** Material supplied follows **
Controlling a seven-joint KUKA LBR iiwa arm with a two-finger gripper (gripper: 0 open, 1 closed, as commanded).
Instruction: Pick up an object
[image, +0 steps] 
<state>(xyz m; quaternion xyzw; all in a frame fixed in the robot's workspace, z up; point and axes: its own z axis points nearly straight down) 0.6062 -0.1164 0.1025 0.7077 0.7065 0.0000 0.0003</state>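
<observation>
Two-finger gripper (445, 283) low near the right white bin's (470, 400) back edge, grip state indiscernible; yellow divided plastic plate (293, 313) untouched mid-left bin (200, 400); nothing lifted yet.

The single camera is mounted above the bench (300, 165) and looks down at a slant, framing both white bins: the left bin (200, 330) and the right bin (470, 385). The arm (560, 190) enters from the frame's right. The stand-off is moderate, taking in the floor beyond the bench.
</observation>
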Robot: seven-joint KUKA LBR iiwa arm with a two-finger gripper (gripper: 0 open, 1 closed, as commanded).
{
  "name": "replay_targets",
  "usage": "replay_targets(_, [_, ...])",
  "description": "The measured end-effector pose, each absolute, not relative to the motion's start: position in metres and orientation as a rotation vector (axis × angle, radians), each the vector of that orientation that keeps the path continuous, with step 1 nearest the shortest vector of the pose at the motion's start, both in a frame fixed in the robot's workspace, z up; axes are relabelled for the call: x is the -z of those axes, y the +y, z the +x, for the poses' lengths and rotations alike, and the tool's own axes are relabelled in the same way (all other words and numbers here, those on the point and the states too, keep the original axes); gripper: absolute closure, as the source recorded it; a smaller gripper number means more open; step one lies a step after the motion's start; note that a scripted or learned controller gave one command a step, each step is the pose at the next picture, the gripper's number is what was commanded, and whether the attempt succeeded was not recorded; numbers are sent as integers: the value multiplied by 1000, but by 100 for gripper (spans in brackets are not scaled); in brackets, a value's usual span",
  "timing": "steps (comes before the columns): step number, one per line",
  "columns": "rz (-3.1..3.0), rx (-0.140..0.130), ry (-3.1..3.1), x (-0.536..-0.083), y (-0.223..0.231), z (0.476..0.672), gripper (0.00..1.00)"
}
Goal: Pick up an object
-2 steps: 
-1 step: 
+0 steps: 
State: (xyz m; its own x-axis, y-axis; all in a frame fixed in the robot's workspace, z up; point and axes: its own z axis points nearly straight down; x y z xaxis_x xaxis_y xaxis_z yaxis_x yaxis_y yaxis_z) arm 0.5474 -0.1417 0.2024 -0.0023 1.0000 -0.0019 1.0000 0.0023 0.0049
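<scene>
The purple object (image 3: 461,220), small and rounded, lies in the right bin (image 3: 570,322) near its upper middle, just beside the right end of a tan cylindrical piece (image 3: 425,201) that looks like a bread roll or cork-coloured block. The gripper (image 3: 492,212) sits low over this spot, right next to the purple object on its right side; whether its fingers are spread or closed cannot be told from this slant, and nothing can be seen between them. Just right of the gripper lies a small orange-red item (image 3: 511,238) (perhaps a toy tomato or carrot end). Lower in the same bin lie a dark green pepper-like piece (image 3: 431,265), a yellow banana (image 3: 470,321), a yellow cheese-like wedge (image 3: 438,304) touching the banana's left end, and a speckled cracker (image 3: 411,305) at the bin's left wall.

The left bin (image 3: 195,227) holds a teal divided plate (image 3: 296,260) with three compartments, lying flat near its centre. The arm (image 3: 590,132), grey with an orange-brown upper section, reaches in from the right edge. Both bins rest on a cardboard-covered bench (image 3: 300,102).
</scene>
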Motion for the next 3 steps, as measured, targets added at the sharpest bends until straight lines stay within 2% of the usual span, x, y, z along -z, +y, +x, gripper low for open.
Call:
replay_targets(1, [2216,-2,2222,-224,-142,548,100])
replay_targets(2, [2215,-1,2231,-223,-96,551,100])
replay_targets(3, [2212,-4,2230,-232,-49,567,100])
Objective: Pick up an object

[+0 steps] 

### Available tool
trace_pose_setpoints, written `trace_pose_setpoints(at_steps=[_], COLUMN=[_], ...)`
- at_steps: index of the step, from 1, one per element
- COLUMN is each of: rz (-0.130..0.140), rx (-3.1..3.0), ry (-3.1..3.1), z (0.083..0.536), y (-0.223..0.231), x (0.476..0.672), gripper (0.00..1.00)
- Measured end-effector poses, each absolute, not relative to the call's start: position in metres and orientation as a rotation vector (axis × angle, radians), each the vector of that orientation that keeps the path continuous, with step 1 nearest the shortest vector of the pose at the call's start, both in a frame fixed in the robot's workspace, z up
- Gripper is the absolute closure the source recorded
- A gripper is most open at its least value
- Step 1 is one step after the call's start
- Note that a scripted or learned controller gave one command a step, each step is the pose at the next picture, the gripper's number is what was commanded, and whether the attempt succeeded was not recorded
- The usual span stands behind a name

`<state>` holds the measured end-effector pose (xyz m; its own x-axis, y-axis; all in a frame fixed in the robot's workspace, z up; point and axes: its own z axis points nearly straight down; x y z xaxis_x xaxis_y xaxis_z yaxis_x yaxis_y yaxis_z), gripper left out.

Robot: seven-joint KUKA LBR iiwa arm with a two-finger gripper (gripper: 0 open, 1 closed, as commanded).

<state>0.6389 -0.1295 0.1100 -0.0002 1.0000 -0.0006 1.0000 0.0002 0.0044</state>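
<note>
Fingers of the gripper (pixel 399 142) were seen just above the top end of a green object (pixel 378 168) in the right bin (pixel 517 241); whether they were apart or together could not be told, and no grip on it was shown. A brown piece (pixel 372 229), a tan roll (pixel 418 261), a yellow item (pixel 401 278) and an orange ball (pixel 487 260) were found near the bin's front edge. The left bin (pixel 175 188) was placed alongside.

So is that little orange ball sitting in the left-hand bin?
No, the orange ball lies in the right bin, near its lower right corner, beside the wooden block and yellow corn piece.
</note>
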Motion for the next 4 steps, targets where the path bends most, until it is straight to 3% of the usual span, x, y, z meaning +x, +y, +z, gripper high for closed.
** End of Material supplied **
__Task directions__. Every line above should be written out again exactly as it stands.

__Response to this exercise__.
Controlling a seven-joint KUKA LBR iiwa arm with a two-finger gripper (gripper: 0 open, 1 closed, as commanded).
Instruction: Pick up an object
[image, +0 steps] 
<state>(xyz m; quaternion xyzw; all in a frame fixed in the robot's workspace, z up; point and axes: its own z axis points nearly straight down) 0.6062 -0.1164 0.1025 0.7077 0.7065 0.0000 0.0003</state>
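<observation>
Two-finger gripper (445, 283) low near the right white bin's (470, 400) back edge, grip state indiscernible; yellow divided plastic plate (293, 313) untouched mid-left bin (200, 400); nothing lifted yet.

The single camera is mounted above the bench (300, 165) and looks down at a slant, framing both white bins: the left bin (200, 330) and the right bin (470, 385). The arm (560, 190) enters from the frame's right. The stand-off is moderate, taking in the floor beyond the bench.
</observation>
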Robot: seven-joint KUKA LBR iiwa arm with a two-finger gripper (gripper: 0 open, 1 closed, as commanded).
{
  "name": "replay_targets",
  "usage": "replay_targets(_, [_, ...])",
  "description": "The measured end-effector pose, each absolute, not relative to the motion's start: position in metres and orientation as a rotation vector (axis × angle, radians), each the vector of that orientation that keeps the path continuous, with step 1 nearest the shortest vector of the pose at the motion's start, both in a frame fixed in the robot's workspace, z up; axes are relabelled for the call: x is the -z of those axes, y the +y, z the +x, for the poses' lengths and rotations alike, and the tool's own axes are relabelled in the same way (all other words and numbers here, those on the point and the states too, keep the original axes); gripper: absolute closure, as the source recorded it; a smaller gripper number means more open; step one lies a step after the motion's start; note that a scripted or learned controller gave one command a step, each step is the pose at the next picture, the gripper's number is what was commanded, and whether the attempt succeeded was not recorded; numbers are sent as integers: the value multiplied by 1000, but by 100 for gripper (spans in brackets are not scaled); in brackets, a value's usual span",
  "timing": "steps (comes before the columns): step number, one per line",
  "columns": "rz (-3.1..3.0), rx (-0.140..0.130), ry (-3.1..3.1), x (-0.536..-0.083), y (-0.223..0.231), z (0.476..0.672), gripper (0.00..1.00)"
}
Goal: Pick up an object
-2 steps: 
-1 step: 
+0 steps: 
State: (xyz m; its own x-axis, y-axis; all in a frame fixed in the robot's workspace, z up; point and axes: its own z axis points nearly straight down; x y z xaxis_x xaxis_y xaxis_z yaxis_x yaxis_y yaxis_z) arm 0.5474 -0.1417 0.2024 -0.0023 1.0000 -0.0019 1.0000 0.0023 0.0049
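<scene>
The purple object (image 3: 461,220), small and rounded, lies in the right bin (image 3: 570,322) near its upper middle, just beside the right end of a tan cylindrical piece (image 3: 425,201) that looks like a bread roll or cork-coloured block. The gripper (image 3: 492,212) sits low over this spot, right next to the purple object on its right side; whether its fingers are spread or closed cannot be told from this slant, and nothing can be seen between them. Just right of the gripper lies a small orange-red item (image 3: 511,238) (perhaps a toy tomato or carrot end). Lower in the same bin lie a dark green pepper-like piece (image 3: 431,265), a yellow banana (image 3: 470,321), a yellow cheese-like wedge (image 3: 438,304) touching the banana's left end, and a speckled cracker (image 3: 411,305) at the bin's left wall.

The left bin (image 3: 195,227) holds a teal divided plate (image 3: 296,260) with three compartments, lying flat near its centre. The arm (image 3: 590,132), grey with an orange-brown upper section, reaches in from the right edge. Both bins rest on a cardboard-covered bench (image 3: 300,102).
</scene>
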Motion for the next 3 steps, as measured, targets added at the sharpest bends until straight lines stay within 2% of the usual span, x, y, z along -z, +y, +x, gripper low for open.
Call:
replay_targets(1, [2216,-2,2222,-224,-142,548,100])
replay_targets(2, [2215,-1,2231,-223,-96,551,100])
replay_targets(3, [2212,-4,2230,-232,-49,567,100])
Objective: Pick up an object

[+0 steps] 

### Available tool
trace_pose_setpoints, written `trace_pose_setpoints(at_steps=[_], COLUMN=[_], ...)`
- at_steps: index of the step, from 1, one per element
- COLUMN is each of: rz (-0.130..0.140), rx (-3.1..3.0), ry (-3.1..3.1), z (0.083..0.536), y (-0.223..0.231), x (0.476..0.672), gripper (0.00..1.00)
- Measured end-effector poses, each absolute, not relative to the call's start: position in metres and orientation as a rotation vector (axis × angle, radians), each the vector of that orientation that keeps the path continuous, with step 1 nearest the shortest vector of the pose at the call's start, both in a frame fixed in the robot's workspace, z up
- Gripper is the absolute closure the source recorded
- A gripper is most open at its least value
- Step 1 is one step after the call's start
- Note that a scripted or learned controller gave one command a step, each step is the pose at the next picture, the gripper's number is what was commanded, and whether the attempt succeeded was not recorded
- The usual span stands behind a name

`<state>` holds the measured end-effector pose (xyz m; its own x-axis, y-axis; all in a frame fixed in the robot's workspace, z up; point and axes: its own z axis points nearly straight down; x y z xaxis_x xaxis_y xaxis_z yaxis_x yaxis_y yaxis_z), gripper left out.

Robot: seven-joint KUKA LBR iiwa arm with a two-finger gripper (gripper: 0 open, 1 closed, as commanded).

<state>0.6389 -0.1295 0.1100 -0.0002 1.0000 -0.0006 1.0000 0.0002 0.0044</state>
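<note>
Fingers of the gripper (pixel 399 142) were seen just above the top end of a green object (pixel 378 168) in the right bin (pixel 517 241); whether they were apart or together could not be told, and no grip on it was shown. A brown piece (pixel 372 229), a tan roll (pixel 418 261), a yellow item (pixel 401 278) and an orange ball (pixel 487 260) were found near the bin's front edge. The left bin (pixel 175 188) was placed alongside.

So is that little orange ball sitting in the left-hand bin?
No, the orange ball lies in the right bin, near its lower right corner, beside the wooden block and yellow corn piece.
</note>
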Motion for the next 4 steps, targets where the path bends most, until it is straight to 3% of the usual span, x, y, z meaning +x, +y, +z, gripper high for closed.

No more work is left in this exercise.